Required action
In the listing below, print exactly the lines from the first through the one that contains "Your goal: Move".
*** Block opens ***
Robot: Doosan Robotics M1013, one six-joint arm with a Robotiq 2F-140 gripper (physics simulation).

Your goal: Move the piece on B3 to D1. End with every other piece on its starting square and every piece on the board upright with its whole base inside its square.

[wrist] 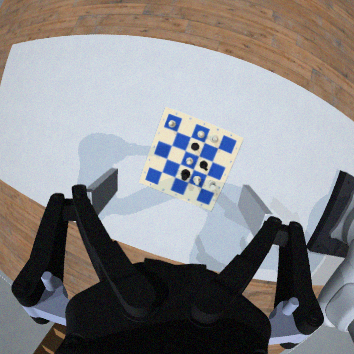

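Pixels of known places: gripper, fingertip midpoint: (pixel 178 187); arm's base at its link origin: (pixel 352 219).
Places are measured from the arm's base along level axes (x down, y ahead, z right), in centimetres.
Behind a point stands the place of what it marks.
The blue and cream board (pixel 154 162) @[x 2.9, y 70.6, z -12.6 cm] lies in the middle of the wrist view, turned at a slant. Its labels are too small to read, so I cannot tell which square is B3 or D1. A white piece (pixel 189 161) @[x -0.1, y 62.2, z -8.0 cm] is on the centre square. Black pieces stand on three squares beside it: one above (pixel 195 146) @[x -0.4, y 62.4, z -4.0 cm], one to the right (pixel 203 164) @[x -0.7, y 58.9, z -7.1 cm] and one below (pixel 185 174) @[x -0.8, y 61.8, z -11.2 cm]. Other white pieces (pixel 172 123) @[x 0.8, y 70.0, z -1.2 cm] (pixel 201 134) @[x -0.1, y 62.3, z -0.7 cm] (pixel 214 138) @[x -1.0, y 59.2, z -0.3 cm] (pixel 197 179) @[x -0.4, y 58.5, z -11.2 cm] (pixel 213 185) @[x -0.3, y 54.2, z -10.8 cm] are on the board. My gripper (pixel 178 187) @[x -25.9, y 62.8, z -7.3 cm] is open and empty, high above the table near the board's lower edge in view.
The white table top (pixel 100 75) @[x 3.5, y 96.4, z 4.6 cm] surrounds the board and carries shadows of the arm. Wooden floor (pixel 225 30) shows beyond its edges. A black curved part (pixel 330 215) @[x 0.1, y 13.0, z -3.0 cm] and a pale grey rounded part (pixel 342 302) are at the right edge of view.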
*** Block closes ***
Response to the task
Robot: Doosan Robotics M1013, one six-joint arm with a Robotiq 2F-140 gripper (physics simulation).

Your goal: Move the piece on B3 to D1. End with every other piece on its starting square and every piece on the board upright with its whole base inside its square.

The output is complete as shown.